Date: Nov 28, 2018 3:00pm-4:30pm
Location: Dunton Tower: Room 2203
Speaker: Michael Vertolli
Title: From Embeddings to Concepts: A Study of Representational Structure in Imagination
Imagination can represent relationships between radically different topics, concepts, and objects with minimal effort. An open question in the study of imagination is how to model this process. Over the course of this talk, I argue that four critical components are required to answer this question in the context of visual imagination.
The first section develops a theory, model and implementation of the basic building blocks of imagination. I show that these building blocks can be represented by graphs that have a strong form of hierarchical compositionality (SHC) consistent with our imagined representations. In the second section, I outline three recent techniques that enable an analysis of SHC graphs and their substructures. The core insight is that current state-of-the-art approaches to similarity only measure surface features. Drawing on topological data analysis, I show that deeper structures can both be identified and compared across SHC graphs. This enables a more detailed examination of the motivating question.
The second half of the talk leverages the resulting tools to propose a theory and model of relationships between representations with fundamentally different surface structures. I introduce the notion of harmony as a structural union of SHC graphs that attaches disparate representations via their deep structural equivalences. Consistent with intuitions of ambiguous images, illusions, and similar visual equivalences, harmonization preserves SHC through the relationships it constructs. I argue that SHC also enables a form of causal independence that is essential for the harmonization process, tightly coupling the concepts.

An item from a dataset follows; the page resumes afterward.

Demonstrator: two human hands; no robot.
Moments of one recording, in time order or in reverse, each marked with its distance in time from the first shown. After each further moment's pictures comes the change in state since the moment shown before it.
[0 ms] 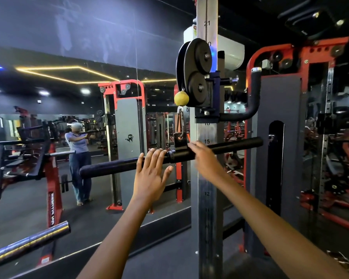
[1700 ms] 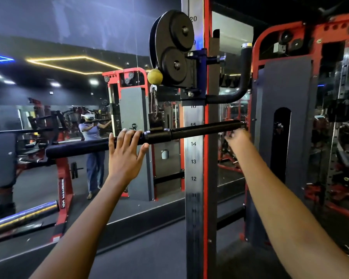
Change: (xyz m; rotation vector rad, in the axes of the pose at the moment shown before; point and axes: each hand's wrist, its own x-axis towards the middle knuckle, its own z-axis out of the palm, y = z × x) left_hand 0.001 0.019 0.004 0.121 0.078 -0.140; right_hand -0.007 0.147 -0.036 1.060 0.194 0.967
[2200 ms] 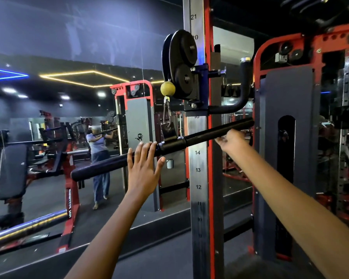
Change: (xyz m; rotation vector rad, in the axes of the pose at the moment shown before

The final section moves to a discussion of information processing schemes that could compute harmony. My proposed technique exploits hierarchical embeddings to produce the necessary SHC and causal independence required by the theory. This distills another tight conceptual coupling for the topic. I then conclude the section by empirically demonstrating that hierarchical embeddings transform generative adversarial networks from a process of mapping-by-deformation to the desired, structure preserving harmony relation. I call the resulting theory of representational structure conceptual geometries in an effort to differentiate it from traditional approaches for describing structure.